In het oude Griekenland werd levitatie aithrobates genoemd, wat de kunst van het lopen in de ether of de lucht betekent.

Lha

(Tibetaans) hla

God, godheid, hetzelfde als het San­skrietwoord deva.

Lhagpa

(Tibetaans) hlag pa

In de Ti­be­taanse astrologie en mystiek is het de planeet Mercurius, gesymboliseerd door een hand. Zijn huis is Gemini (Tweelingen) wat wijst op armen en handen, die staan voor activiteit en vaardigheid in het geven van leiding. Gelijk aan budha uit het San­skriet. Ook de woensdag.

Lhakhang

(Tibetaans) lha khang

Godshuis. Een tempel of beeldengalerij, een crypte, vooral een ondergrondse tempel.

Lhamayin

(Tibetaans) lha ma yin

Een niet-god, niet een god. Gelijk aan het San­skrietwoord asura. Een klasse van elementalen of natuurgeesten die overeenkomen met de verschillende elementale geestjes van de lagere gebieden, zoals de aardse. De lhamayins van het Ti­be­taanse volksgeloof zouden demonen en duivels zijn, maar esoterisch gezien zijn zij een klasse van wezens die een niveau hoger staan dan de aardse sfeer (SD 2:63).

Lhasa

(Tibetaans) Ook Lhassalha sa [van lha goden + sa plaats]

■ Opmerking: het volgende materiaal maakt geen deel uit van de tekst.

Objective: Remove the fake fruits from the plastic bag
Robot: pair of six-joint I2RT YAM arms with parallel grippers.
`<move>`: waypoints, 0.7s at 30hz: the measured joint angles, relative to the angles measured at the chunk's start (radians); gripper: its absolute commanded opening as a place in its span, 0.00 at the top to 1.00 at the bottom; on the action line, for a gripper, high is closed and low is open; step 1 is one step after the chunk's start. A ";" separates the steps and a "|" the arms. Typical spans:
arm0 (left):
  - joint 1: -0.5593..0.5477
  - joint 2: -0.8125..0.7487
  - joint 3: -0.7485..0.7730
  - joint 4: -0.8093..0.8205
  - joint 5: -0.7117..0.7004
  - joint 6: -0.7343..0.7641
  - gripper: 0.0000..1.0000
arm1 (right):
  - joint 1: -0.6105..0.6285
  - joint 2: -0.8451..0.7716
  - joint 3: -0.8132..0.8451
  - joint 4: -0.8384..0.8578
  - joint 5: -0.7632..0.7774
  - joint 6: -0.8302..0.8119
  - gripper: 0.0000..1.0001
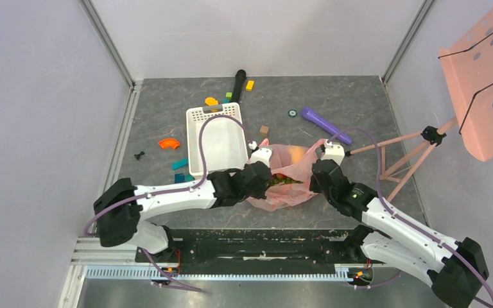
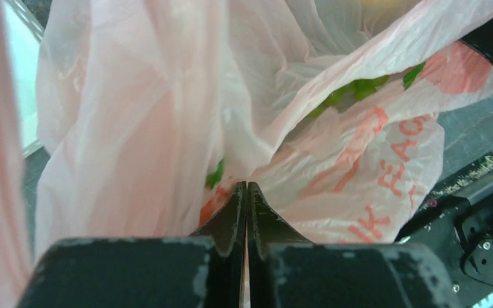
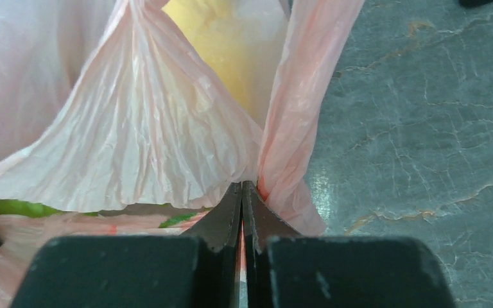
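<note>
The pink translucent plastic bag (image 1: 290, 168) lies on the grey floor between my two wrists, right of the white basket. My left gripper (image 1: 271, 178) is shut on a fold of the bag (image 2: 334, 160) at its left side, jaws pressed together with film pinched in them (image 2: 246, 186). My right gripper (image 1: 315, 174) is shut on the bag's (image 3: 147, 141) right edge (image 3: 242, 185). The fake fruits show only through the film: green leaves (image 2: 359, 88), a red-and-green patch (image 2: 213, 192), a yellow fruit (image 3: 218, 38) and more green (image 3: 19, 207).
A white perforated basket (image 1: 196, 138) stands left of the bag. Behind lie a purple cylinder (image 1: 324, 124), a black cylinder (image 1: 238, 83), an orange arch (image 1: 169, 144) and several small blocks. A pink perforated stand (image 1: 488, 83) on tripod legs (image 1: 404, 160) fills the right side.
</note>
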 measured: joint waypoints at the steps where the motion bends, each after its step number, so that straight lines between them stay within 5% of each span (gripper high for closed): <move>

Plaats van de goden, gelijk aan het San­skrietwoord deva-bhumi. De hoofdstad van Tibet aan de oevers van een belangrijke zijarm van de Tsang-po. Het was een kruispunt van handelsroutes uit Turkestan, Siberië, Mongolië, China en India, maar ook uit andere delen van Tibet. Hoewel Lhasa de Verboden Stad wordt genoemd, was dat alleen zo voor Europeanen, waarvan slechts weinigen werd toegestaan door het binnenland van Tibet te reizen. Het is ook de welvarendste en meest florerende stad op cultureel gebied. Het was de verblijfplaats van de Dalai Lama en zijn regering voor de inval van de Chinezen in Tibet. Voordat Lhasa een hoofdstad werd schijnt zijn naam Ra-sa, ‘plaats van de geiten,’ te zijn geweest.

Li

(Chinees)

De derde en voornaamste van de vier hoofddeugden die alle plichten van religieuze, sociale en ethische aard bevat — de tao.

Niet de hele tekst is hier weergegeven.